Task item
Lines in the listing under this task are to be copied exactly.
+ + +
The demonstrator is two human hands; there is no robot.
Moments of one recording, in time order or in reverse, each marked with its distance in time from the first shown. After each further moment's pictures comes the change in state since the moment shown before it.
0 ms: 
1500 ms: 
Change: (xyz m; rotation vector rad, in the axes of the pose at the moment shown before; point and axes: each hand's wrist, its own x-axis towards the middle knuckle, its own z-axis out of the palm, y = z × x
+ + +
Exercise result
The demonstrator is two human hands; there is no robot.
Moments of one recording, in time order or in reverse, each marked with its distance in time from the first shown. After each further moment's pictures comes the change in state since the moment shown before it.
0 ms: 
1500 ms: 
Change: (xyz m; rotation vector rad, in the axes of the pose at the moment shown before; point and axes: each hand's wrist, its own x-axis towards the middle knuckle, its own z-axis out of the palm, y = z × x

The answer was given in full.